Love it, it's a minty, smooth, warm, anisic, unctuous brew, rather like a mix of oily oolong teas and mint stems. Thank you JR for not dosing it with the usual norlimbanol and/or woody amber screech! The dry down sees the mint subside and the raspberry come forward to sweeten the tea, it's wonderful and I can't stop sniffing myself.
I think the horrible aroma chemical putting us all off is norlimbanol... Chris Maurice/Carbonnel and Julian Rasquinet slug loads of it into all of their perfumes and for me it almost always ruins it. There's nothing more screechy. When someone in public transport is wearing this sort of perfume it obnoxiously gasses everyone out. I feel like a certain sort of personality wants their perfume to do that, so this is for them. Up top this perfume has a very heavy passionfruit vibe, very synthetic smelling.

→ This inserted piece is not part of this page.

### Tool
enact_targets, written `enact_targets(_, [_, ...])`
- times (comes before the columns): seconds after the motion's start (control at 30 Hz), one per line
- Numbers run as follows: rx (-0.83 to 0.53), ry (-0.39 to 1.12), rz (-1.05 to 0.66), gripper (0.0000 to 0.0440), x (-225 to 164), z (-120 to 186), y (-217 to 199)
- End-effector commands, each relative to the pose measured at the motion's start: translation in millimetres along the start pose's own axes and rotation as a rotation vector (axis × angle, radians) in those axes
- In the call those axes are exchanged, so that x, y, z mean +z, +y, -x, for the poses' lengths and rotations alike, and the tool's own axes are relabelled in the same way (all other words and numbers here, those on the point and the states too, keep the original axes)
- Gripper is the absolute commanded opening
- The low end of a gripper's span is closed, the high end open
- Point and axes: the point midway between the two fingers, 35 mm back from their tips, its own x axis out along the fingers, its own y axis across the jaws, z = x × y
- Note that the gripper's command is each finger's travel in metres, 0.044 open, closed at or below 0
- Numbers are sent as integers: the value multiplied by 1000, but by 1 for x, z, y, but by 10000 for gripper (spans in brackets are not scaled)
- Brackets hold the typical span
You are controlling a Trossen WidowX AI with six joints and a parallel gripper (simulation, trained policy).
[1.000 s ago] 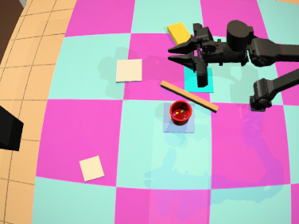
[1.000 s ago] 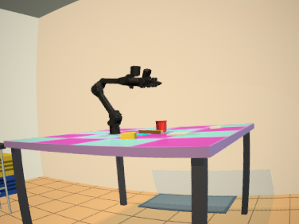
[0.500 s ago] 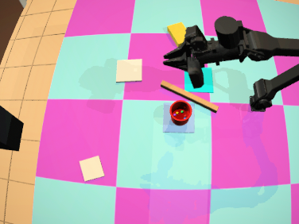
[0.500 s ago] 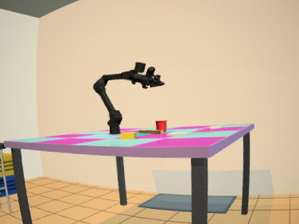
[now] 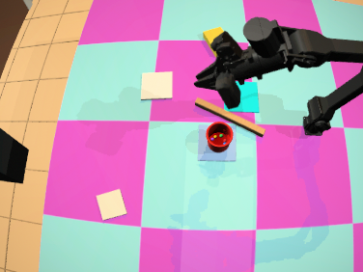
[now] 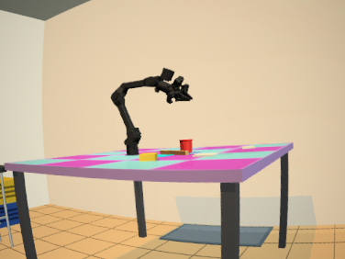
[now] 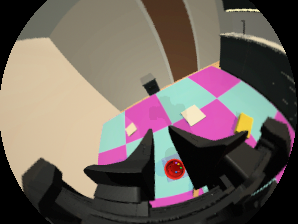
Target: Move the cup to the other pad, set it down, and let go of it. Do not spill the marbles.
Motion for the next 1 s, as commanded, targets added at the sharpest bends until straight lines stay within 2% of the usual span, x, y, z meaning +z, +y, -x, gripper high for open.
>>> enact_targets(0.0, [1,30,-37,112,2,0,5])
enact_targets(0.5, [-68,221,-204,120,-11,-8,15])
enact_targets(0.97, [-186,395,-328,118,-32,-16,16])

It's definitely evocative of something to do with water, but it's not the sea, it's the changing rooms/toilets in a municipal swimming pool. I don't hate the perfume, but it's too close to the toilets for me to seriously consider wearing it.

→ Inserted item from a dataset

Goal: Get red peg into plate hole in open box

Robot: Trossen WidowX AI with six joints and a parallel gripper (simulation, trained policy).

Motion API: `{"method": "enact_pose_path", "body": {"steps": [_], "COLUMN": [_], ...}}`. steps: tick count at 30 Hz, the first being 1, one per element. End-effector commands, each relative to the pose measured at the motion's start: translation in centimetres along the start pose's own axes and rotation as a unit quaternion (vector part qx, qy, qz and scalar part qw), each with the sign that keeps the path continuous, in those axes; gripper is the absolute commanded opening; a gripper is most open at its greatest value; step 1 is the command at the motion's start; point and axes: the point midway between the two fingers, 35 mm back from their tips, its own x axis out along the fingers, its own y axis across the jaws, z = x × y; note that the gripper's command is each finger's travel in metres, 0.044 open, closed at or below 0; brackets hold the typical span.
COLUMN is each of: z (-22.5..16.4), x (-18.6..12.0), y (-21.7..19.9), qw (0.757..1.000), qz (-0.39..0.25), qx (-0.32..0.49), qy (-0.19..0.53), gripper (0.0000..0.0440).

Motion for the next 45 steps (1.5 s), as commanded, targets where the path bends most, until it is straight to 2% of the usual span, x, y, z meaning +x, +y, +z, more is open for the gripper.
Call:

Everyone seems to agree that this is light and performs badly, I find the opposite to be true, it's a beast-mode fragrance on me, but does have a delicate vibe. On card I immediately thought playdoh, and loved that, then on skin I get more complexity, with the coriander balancing the sweet vanilla beautifully. The bergamot gives it that sheen or shimmer I normally associate with Chanel Les Exclusifs. This is definitely one of my favourite Céline perfumes.
This is a really gorgeous fresh, spicy green floral. It seemed quite unassuming when I sprayed it on but it's continuing to develop and has this lovely contrast of soapy floral and spicy cardamom sparkle. I'm really impressed as I'd never even heard of this brand. There's no synthetic screech and it manages to be strong but not overbearing.
Mossy sandlewood with citrus at the top. Doesn't smell like palo santo. It's almost like Eau de Citron Noir but done less horrifically and with javanol instead of ambrofixatives. It's not a bad perfume but it leaves me cold, and almost goes a bit pickley on me.
Creamy, green, slightly woody, luxurious, complex peachy tuberose. Delicious and unique, love it!